Os casos mais graves são dos aqüíferos dos Estados Unidos, México, Índia, China e Paquistão, mas também há crise em algumas partes da Europa, África e Oriente Médio. De acordo com os números apresentados pelo Conselho Mundial da Água, atualmente existem cerca de 800 mil reservatórios e represas, grandes e pequenos, em todo o mundo, para armazenar água de abastecimento. Através deles, porém, controla-se apenas um quinto do escorrimento superficial da água de chuva do planeta.
O resto vai parar no mar, sobretudo no caso de bacias hidrográficas extremamente Impermeabilizadas, ao longo das quais as cidades, estradas e mesmo determinadas práticas agrícolas inviabilizam a penetração de parte das chuvas no solo, ou a chamada recarga dos aqüíferos. Para reverter os problemas decorrentes desta falta de reposição natural – aliada à super exploração ou contaminação de aqüíferos – alguns países estão reabilitando velhas práticas ou adotando novas leis e medidas de emergência. Um dos exemplos de sucesso, citados durante o fórum, é o da Índia, que reformou 300 mil poços para possibilitar a infiltração da água de chuva através deles. Além disso, foram construídas diversas estruturas de pequeno e médio porte para captar água de chuva e fazê-la infiltrar no solo. No sul do país, pelo menos 200 mil tanques de irrigação, a maioria deles com mais de 100 anos, foram transformados para receber água.

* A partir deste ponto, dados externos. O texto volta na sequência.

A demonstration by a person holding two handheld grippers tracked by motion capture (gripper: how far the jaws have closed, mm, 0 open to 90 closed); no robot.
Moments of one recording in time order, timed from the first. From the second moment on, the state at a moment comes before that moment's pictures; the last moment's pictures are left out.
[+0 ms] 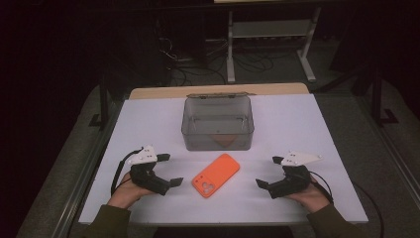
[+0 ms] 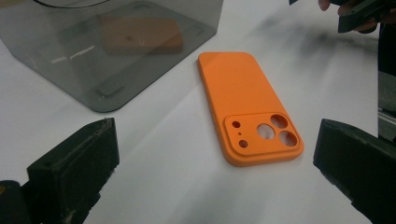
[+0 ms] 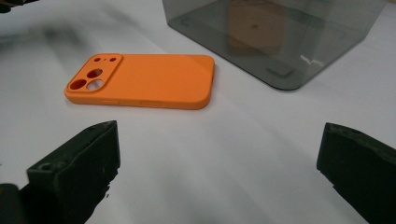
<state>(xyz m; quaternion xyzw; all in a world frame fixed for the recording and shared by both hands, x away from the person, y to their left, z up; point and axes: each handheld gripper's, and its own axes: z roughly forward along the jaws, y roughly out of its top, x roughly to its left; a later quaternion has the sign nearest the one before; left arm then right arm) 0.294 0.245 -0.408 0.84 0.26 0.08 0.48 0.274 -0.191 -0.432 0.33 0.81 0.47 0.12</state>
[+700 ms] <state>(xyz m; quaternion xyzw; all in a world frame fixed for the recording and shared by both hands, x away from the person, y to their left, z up) 0.298 0.231 -0.405 0.84 0.25 0.08 0.48 0.273 -0.190 -0.433 0.33 0.81 0.47 0.13</state>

Como resultado, numa área de 6.500km2, pequenas minas e nascentes secas voltaram a verter água. Também estão sendo reabilitadas as velhas cisternas para captação doméstica de água de chuva, que haviam sido substituídas nos tempos modernos por água encanada. No México, a super exploração do aqüífero Hermosillo obrigou à edição de uma lei especial, em 1992, segundo a qual cada habitante tem uma cota de água, que pode ser negociada.
Muitos fazendeiros, apesar de ter reduzido o uso de água subterrânea para irrigação, foram inicialmente obrigados a comprar cotas extras. Diante dos custos proibitivos, gradativamente acabaram com as culturas irrigadas de alto consumo de água como milho e feijão e passaram a produzir uvas ou abóboras, de maior valor agregado por litro de água consumida. Em dez anos, a lei conseguiu reduzir o consumo das águas do Hermosillo em 50%.

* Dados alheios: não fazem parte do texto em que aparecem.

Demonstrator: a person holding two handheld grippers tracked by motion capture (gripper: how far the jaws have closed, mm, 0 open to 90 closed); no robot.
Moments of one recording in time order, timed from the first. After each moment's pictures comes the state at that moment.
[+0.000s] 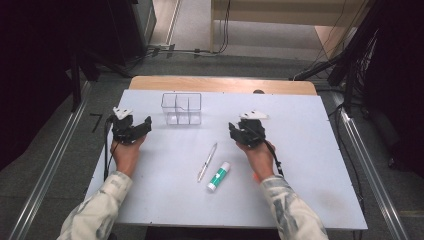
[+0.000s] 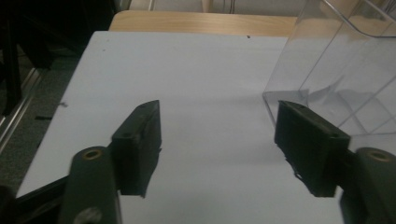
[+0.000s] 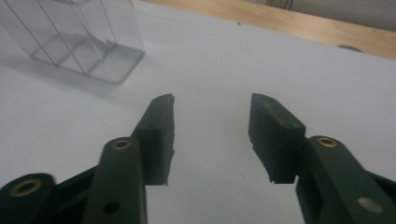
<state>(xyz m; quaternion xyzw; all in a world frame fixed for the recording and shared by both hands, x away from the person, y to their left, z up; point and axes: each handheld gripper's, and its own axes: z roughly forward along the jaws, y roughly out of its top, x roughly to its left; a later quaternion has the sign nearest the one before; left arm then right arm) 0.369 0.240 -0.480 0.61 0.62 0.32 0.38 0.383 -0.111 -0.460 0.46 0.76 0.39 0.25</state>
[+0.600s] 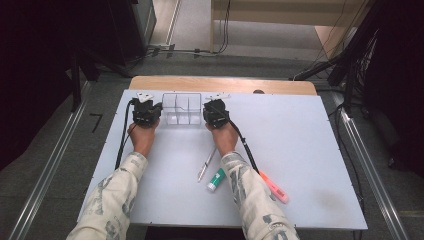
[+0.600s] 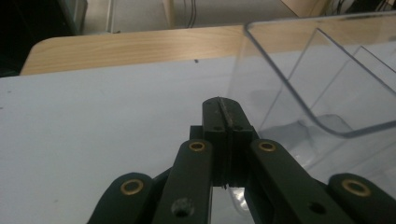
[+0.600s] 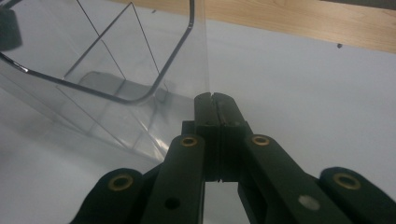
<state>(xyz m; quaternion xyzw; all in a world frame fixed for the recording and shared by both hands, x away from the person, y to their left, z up) 0.420 0.212 -0.480 0.65 0.57 0.30 0.41 0.446 -0.021 -0.476 0.48 0.76 0.39 0.19</state>
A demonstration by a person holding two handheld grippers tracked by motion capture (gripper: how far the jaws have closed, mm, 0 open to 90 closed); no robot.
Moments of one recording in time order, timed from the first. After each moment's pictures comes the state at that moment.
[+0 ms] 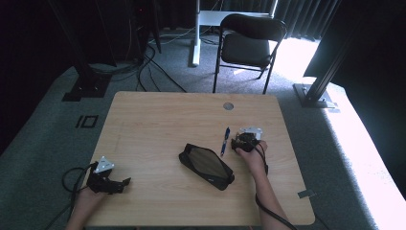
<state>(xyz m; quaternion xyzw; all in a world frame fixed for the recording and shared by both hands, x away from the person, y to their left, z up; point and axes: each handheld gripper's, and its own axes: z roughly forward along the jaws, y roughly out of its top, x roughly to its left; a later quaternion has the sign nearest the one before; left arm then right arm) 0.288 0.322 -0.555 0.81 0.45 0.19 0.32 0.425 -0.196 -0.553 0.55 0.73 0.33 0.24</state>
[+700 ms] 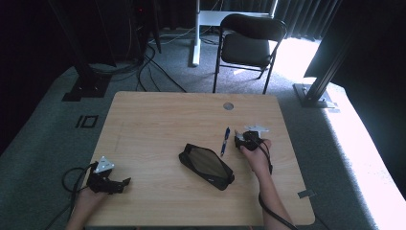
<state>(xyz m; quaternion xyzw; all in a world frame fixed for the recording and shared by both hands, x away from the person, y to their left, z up) 0.288 0.322 -0.555 0.81 0.45 0.19 0.32 0.413 -0.205 -0.526 0.55 0.72 0.36 0.23</state>
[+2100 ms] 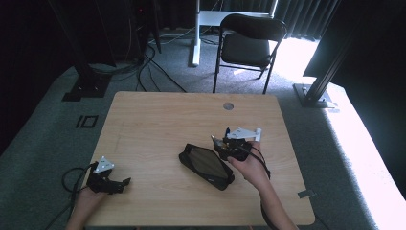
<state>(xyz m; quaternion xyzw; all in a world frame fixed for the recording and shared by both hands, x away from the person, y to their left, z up) 0.288 0.322 -0.555 0.81 0.45 0.19 0.32 0.340 -0.145 -0.452 0.40 0.79 0.43 0.18</state>
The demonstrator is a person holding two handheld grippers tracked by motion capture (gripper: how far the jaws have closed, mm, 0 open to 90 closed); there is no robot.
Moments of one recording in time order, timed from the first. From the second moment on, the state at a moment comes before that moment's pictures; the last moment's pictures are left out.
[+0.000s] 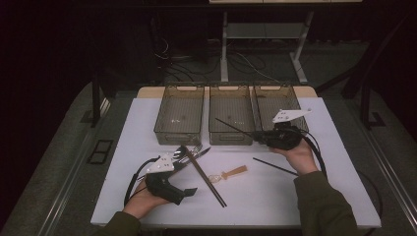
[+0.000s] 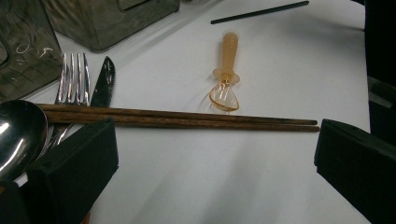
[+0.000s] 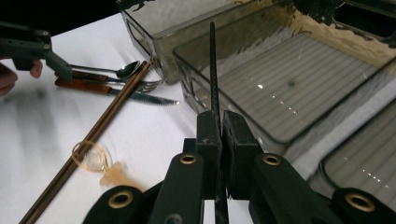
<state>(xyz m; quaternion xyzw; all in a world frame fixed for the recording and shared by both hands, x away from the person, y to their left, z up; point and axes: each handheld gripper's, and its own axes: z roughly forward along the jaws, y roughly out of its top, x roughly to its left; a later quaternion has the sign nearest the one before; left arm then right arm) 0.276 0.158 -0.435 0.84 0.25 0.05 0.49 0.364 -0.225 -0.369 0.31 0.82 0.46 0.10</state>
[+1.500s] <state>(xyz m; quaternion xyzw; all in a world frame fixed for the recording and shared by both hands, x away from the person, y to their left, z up) 0.276 0.158 -0.435 0.84 0.25 0.05 0.48 0.440 -0.120 -0.356 0.34 0.83 0.42 0.11</state>
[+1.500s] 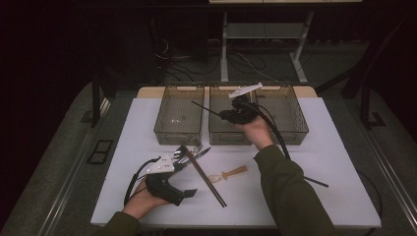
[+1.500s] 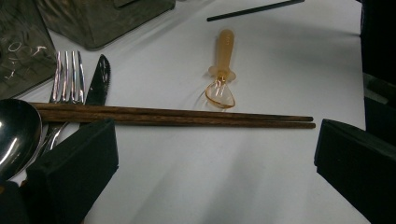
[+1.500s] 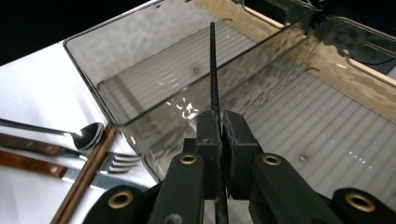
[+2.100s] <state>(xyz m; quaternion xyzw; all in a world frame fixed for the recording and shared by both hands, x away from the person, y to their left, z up) 0.275 0.159 -0.434 0.84 0.25 0.04 0.49 0.470 -0.054 -0.359 0.34 0.85 0.39 0.12</state>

Na África do Sul, a disseminação de uma erva daninha exótica foi identificada como a causa do aumento de consumo de água, detectado em uma área de 10 milhões de hectares. Muito agressiva, a erva exótica tomou o lugar de algumas plantas nativas, consumindo 7% a mais de água dos solos. Uma força tarefa de 42 mil homens foi mobilizada para combater a erva invasora, num programa chamado “Working for Waters” (Trabalhando pela Água).
Estima-se que eles tenham pelo menos 20 anos de trabalho pela frente até erradicar a erva. Nos Estados Unidos, alguns subsídios agrícolas ainda favorecem a irrigação, conduzindo ao desperdício de água. Para proteger os aqüíferos nortes americanos, tais subsídios terão de ser revistos e a população deverá pagar mais por frutas e vegetais domésticos ou algodão, arroz e cana-de-açúcar, que lá são culturas dependentes de irrigação.

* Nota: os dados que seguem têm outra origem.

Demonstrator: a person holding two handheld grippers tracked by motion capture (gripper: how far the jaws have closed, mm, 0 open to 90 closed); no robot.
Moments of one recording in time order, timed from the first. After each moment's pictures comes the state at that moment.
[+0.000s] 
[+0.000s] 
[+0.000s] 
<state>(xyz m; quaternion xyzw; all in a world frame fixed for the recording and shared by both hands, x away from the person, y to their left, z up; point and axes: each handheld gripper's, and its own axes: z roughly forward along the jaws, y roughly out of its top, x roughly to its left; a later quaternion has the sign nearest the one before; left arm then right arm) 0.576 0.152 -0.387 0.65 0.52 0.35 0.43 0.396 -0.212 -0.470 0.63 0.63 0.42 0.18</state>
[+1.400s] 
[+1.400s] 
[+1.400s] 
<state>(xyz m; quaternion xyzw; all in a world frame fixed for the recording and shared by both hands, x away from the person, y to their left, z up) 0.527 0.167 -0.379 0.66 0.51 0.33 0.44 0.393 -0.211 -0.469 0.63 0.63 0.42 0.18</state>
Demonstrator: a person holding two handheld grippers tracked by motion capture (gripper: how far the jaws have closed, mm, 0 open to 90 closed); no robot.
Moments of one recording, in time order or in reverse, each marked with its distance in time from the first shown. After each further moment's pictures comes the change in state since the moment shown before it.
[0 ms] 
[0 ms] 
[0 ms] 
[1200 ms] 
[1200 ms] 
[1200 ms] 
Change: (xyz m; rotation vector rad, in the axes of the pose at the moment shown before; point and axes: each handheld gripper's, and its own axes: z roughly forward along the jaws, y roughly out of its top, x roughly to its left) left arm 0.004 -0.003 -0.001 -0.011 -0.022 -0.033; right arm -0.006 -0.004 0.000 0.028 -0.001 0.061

“A reforma mais importante nas políticas de recursos hídricos, por nós recomendada, é um ajuste de preços que torne o custo de recuperação sustentável”, continua Seralgedin. “Fazendeiros, indústrias e consumidores se acostumaram à água gratuita ou subsidiada, tanto nas nações ricas como nas pobres, o que deturpou o uso da água e levou à super exploração e ao desperdício dos aqüíferos”.